When you write out the listing, keep every character and omit the pictures.

· · · ·

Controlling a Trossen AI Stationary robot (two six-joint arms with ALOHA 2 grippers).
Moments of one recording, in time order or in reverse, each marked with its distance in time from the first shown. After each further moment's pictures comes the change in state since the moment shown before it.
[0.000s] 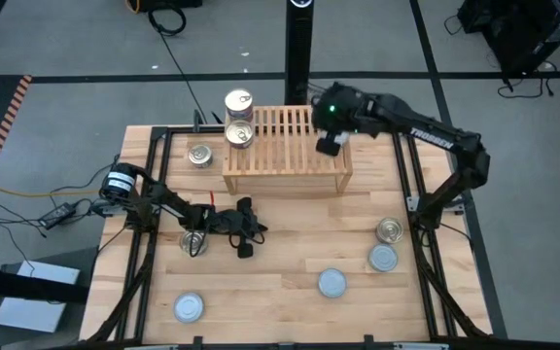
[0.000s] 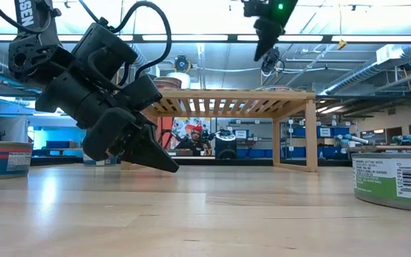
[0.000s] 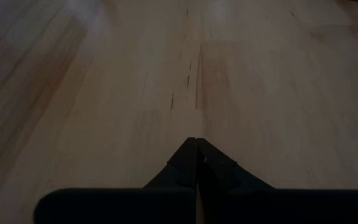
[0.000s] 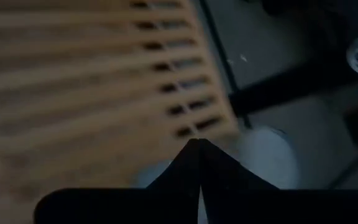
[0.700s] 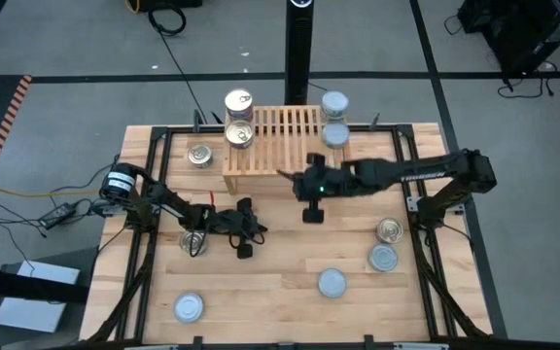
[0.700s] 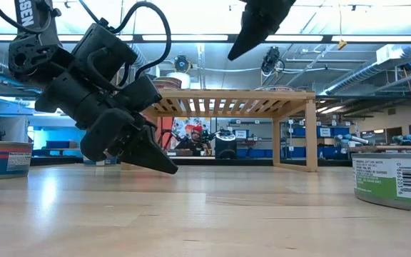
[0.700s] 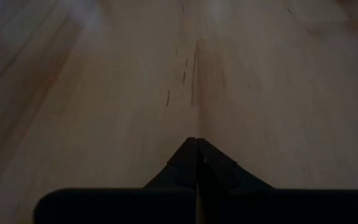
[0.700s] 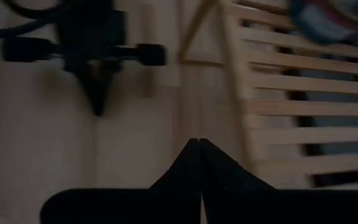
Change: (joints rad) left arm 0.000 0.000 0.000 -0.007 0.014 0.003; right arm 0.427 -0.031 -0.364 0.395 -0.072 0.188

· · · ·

▶ EXERCISE OUTPUT
Controlling a Trossen AI Stationary robot (two six-joint arms with ALOHA 2 grippers).
Moments of one recording, in time order or in reverse, each marked with its distance in time from the first shown. After each further moment's pictures comes the change in state since the moment shown before it.
[0.000s] 
[0.000s] 
[0.000s] 
[0.000s] 
[0.700s] 
[0.700s] 
[0.700s] 
[0.700s] 
Change: (joints rad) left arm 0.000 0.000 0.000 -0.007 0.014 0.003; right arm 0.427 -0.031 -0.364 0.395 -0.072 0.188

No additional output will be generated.